# EXERCISE PROMPT:
If a line in the listing below contains "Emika", return that line.
################
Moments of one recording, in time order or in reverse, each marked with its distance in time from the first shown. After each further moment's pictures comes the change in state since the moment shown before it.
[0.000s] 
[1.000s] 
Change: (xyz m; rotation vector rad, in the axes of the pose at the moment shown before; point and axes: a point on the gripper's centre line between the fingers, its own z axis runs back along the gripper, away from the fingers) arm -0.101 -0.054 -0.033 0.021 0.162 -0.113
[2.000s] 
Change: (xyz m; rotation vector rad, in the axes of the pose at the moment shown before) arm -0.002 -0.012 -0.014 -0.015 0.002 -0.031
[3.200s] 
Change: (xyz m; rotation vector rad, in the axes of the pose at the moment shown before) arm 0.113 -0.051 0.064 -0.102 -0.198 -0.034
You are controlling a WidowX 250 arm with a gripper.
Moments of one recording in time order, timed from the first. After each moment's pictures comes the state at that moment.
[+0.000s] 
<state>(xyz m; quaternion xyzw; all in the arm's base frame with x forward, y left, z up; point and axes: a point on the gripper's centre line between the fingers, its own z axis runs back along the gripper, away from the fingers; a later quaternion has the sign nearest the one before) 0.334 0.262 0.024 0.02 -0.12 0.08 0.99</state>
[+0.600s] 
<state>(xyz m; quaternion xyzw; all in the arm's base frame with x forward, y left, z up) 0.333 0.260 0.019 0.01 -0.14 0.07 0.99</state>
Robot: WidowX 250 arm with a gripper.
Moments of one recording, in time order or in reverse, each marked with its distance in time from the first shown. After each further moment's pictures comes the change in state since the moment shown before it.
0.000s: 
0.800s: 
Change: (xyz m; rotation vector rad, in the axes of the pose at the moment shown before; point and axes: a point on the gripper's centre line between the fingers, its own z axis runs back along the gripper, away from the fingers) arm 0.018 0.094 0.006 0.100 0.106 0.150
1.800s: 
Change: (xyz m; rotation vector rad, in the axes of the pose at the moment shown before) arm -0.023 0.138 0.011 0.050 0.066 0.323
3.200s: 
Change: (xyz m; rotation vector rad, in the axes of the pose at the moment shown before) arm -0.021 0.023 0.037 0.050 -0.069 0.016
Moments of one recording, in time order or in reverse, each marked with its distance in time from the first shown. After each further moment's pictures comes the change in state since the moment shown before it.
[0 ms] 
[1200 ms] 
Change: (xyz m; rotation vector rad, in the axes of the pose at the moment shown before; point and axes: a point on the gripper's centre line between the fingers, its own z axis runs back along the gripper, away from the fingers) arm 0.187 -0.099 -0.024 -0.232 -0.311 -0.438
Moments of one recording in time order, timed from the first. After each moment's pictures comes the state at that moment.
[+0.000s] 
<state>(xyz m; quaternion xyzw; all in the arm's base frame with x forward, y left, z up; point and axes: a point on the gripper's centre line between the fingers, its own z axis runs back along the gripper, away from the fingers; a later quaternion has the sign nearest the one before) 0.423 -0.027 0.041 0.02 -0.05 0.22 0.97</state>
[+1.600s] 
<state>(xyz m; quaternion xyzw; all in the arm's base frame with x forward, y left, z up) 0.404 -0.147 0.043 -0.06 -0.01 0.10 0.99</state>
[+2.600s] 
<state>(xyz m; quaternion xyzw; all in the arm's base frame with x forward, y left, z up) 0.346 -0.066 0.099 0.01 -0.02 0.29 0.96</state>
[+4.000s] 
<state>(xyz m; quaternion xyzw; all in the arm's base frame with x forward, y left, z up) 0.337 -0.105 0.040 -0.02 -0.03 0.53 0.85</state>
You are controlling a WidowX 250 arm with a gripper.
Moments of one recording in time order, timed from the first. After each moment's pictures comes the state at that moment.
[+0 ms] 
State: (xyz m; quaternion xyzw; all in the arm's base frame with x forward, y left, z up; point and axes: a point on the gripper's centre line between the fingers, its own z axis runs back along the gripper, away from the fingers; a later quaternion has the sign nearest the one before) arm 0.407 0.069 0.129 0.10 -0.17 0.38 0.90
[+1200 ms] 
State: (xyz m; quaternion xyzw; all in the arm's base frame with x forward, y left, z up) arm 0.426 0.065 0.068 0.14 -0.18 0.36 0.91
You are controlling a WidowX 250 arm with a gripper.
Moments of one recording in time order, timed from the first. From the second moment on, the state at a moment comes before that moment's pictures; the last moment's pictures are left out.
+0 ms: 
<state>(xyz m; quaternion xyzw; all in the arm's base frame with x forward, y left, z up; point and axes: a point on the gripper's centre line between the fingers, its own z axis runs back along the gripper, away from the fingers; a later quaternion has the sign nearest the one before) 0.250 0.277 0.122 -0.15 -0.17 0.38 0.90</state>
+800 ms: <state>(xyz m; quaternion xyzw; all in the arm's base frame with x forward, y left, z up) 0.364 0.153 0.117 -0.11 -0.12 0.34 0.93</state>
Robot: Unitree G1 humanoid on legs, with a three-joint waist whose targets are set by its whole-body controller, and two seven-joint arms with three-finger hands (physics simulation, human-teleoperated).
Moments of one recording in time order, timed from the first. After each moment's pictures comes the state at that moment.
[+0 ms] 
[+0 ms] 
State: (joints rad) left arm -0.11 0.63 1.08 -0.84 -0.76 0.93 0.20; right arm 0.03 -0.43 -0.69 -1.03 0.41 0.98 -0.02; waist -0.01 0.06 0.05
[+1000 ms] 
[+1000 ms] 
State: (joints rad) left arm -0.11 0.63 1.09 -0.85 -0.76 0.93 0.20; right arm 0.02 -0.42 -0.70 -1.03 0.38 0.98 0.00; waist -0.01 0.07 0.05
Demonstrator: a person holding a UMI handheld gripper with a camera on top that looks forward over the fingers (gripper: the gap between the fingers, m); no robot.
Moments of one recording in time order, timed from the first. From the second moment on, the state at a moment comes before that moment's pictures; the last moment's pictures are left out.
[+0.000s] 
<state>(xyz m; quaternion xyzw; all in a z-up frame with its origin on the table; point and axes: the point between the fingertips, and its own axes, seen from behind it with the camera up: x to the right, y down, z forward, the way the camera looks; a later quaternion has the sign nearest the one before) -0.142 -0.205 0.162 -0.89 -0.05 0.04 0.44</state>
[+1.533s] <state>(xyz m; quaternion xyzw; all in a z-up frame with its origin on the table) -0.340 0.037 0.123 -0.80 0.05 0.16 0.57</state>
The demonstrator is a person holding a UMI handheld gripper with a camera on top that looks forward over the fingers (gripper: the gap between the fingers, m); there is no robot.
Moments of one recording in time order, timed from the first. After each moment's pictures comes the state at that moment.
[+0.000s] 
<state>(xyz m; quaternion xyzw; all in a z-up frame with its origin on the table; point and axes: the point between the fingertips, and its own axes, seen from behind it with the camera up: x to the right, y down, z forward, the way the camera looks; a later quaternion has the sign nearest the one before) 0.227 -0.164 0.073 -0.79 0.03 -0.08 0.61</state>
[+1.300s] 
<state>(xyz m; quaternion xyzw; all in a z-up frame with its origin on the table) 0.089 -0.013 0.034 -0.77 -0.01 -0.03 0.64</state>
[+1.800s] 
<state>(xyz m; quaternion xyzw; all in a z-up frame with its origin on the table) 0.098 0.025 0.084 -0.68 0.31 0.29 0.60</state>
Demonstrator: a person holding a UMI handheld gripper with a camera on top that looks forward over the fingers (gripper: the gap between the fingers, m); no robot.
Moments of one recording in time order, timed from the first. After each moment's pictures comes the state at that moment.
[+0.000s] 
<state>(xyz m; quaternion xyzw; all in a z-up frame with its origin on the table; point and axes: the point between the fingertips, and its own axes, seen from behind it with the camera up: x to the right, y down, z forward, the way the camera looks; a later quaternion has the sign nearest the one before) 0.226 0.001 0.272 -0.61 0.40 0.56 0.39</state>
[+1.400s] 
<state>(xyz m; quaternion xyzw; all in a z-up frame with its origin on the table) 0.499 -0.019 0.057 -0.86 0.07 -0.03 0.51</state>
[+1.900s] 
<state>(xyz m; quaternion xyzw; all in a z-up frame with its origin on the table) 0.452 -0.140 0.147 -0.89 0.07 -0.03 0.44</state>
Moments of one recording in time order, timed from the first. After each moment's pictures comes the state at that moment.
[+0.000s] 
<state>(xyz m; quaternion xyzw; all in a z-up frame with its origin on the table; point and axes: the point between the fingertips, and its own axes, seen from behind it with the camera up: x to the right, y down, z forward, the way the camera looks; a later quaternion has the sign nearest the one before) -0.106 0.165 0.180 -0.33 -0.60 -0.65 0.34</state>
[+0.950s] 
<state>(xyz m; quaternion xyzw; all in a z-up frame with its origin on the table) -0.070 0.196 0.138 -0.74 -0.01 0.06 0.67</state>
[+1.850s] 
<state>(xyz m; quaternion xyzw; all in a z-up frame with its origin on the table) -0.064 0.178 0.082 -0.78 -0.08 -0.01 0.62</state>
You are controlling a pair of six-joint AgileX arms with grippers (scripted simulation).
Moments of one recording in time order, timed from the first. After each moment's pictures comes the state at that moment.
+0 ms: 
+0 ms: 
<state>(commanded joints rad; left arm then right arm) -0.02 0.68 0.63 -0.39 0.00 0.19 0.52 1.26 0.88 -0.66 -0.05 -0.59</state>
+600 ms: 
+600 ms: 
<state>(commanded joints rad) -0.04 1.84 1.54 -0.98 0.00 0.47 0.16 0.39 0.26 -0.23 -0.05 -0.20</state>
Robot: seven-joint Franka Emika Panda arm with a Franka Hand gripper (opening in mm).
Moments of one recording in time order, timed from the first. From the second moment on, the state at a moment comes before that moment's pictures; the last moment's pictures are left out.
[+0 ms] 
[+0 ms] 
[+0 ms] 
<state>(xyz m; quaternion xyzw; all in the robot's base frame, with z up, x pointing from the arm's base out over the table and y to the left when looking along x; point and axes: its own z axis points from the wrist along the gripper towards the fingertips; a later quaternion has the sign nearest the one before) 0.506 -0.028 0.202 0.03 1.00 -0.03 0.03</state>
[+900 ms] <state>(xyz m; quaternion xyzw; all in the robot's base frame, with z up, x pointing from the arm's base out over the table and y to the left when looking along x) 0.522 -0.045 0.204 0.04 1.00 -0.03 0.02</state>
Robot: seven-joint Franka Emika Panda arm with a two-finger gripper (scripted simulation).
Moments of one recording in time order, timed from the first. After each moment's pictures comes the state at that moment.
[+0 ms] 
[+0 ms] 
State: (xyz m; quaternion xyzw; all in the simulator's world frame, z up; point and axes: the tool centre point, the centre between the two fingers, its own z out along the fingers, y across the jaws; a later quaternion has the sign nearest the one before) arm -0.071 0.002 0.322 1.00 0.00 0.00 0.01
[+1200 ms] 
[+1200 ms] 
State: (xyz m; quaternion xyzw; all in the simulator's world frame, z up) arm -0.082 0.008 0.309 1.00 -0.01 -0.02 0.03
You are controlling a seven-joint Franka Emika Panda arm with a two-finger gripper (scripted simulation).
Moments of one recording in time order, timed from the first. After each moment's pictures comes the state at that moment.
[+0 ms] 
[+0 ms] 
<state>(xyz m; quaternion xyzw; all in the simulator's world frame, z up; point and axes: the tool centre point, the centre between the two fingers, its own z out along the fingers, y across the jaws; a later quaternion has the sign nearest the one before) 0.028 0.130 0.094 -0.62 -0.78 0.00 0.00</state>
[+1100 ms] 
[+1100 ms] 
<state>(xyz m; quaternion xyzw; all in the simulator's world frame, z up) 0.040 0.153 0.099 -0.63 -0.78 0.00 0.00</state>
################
# RESPONSE AREA:
Robot: seven-joint Franka Emika Panda arm with a Franka Hand gripper (opening in mm).
Robot: seven-joint Franka Emika Panda arm with a two-finger gripper (scripted simulation).
You are controlling a seven-joint Franka Emika Panda arm with a two-finger gripper (scripted simulation).

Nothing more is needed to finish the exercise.